- The Washington Times - Friday, February 15, 2002

SALT LAKE CITY Two gold medals?

The International Olympic Committee wouldn't rule out the possibility that a second gold medal could be awarded to the Canadian pairs skaters as a way to end the judging controversy that has marred the sport and dominated the Winter Games.

"The IOC will consider any request from the ISU," president Jacques Rogge said, referring to the International Skating Union.

IOC member Kevan Gosper said the committee hasn't discussed such a proposal, but added, "I'm not saying it can't happen."

The head of the skating union said it would be "very difficult, not impossible," to award the gold to Jamie Sale and David Pelletier, who narrowly lost to the Russians in a questionable vote.

"Nothing is impossible," Ottavio Cinquanta, president of the ISU, told NBC Sports.

Earlier, he rebuffed pressure to speed up a judging review despite demands for action from top Olympic officials and worries by skaters that the controversy might taint other events.

The union's meeting is scheduled for Monday.

"We do not understand why we should be deciding something so important as a medal in one day," Cinquanta said later last night while at the men's final. "We want to make the proper decision. It is not easy."

Canadian officials said they don't want Elena Berezhnaya and Anton Sikharulidze stripped of the gold medal, but they believe Sale and Pelletier should be rewarded if any evidence of wrongdoing is uncovered.

"We are not here to pull someone down, we are here to pull somebody up," said Michael Chambers, president of the Canadian Olympic Association. "We see no reason why the council of the ISU should not consider awarding a second gold medal."

It's happened before.

In 1993, the IOC awarded a second gold medal in synchronized swimming from the Barcelona Games to Canada's Sylvie Frechette. The IOC's executive board agreed that Frechette was placed second because of a judging error and should be awarded a gold.

The decision came after the Canadian swimming federation protested because a Brazilian judge was not allowed to correct the 8.7 score she mistyped into her computer. The intended 9.7 would have given Frechette the gold. The IOC's decision did not affect Kristen Babb-Sprague of the United States, who was originally awarded the gold and kept her medal.

French judge Marie-Reine Le Gougne is at the center of the controversy in Salt Lake City.

Didier Gailhaguet, head of the French Olympic committee and the country's figure skating federation, told an Associated Press reporter she was pressured before she voted for the Russians on Monday night.

During an interview in French, he said she was "somewhat manipulated," but he denied any wrongdoing by his federation.

"Some people close to the judge have acted badly and have put someone who is honest and upright but emotionally fragile under pressure," Gailhaguet said Wednesday night. "We cannot continue to let our judge be lambasted in this way. What is true is that Marie-Reine has been put under pressure, which pushed her to act in a certain way."
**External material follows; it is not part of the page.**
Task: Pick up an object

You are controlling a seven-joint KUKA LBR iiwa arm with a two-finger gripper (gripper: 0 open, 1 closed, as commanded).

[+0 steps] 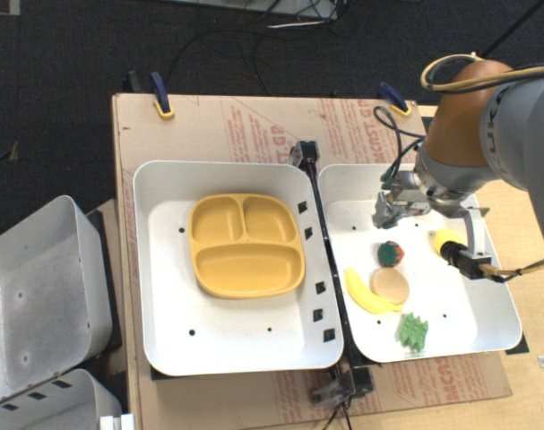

But yesterday, Gailhaguet said his remarks had been misinterpreted.

"I totally reject the interpretation placed on words attributed to me," Gailhaguet said in a statement released by the French National Olympic Committee. He did not elaborate.

"There was no misinterpretation on our part," AP sports editor Terry Taylor said. "Our reporter called Gailhaguet on his cell phone, identified himself and conducted an interview entirely in French for at least five minutes."

Le Gougne is one of five judges who favored the Russians despite the couple's obvious technical error. That was enough for a 5-4 decision.

She voted along with majority, which included former Eastern bloc members Russia, Poland, Ukraine and China.

International Skating Union rules prevent judges from commenting publicly about decisions. Le Gougne refused to accept calls to her hotel.

The IOC warning to the ISU to resolve the matter quickly was highly unusual.

"We are concerned for the athletes," IOC director general Francois Carrard said.

Carrard said the skating chief also assured Rogge that the ice dance competition, often the subject of disputed judging, would "be presented in the most proper way" when it begins tonight.

Some skaters feared that judges might now juggle their votes to avoid the appearance of fixing in ice dancing. That might hurt the chances of the favored French couple, Marina Anissina and Gwendal Peizerat.

"I think the judges are in big trouble if the French win," said Alexander Zhulin, who coaches U.S. and Canadian ice dancers and was a silver medalist in 1994. "Because of huge pressure on the Russian federation, they will try not to vote for the French. It's best for everyone if Lithuania will win."

German ice dancer Kati Winkler said the judges will have to be careful.

"What happened on Monday was wrong because it was so obvious," she said. "Now everyone will be watching what the judges do."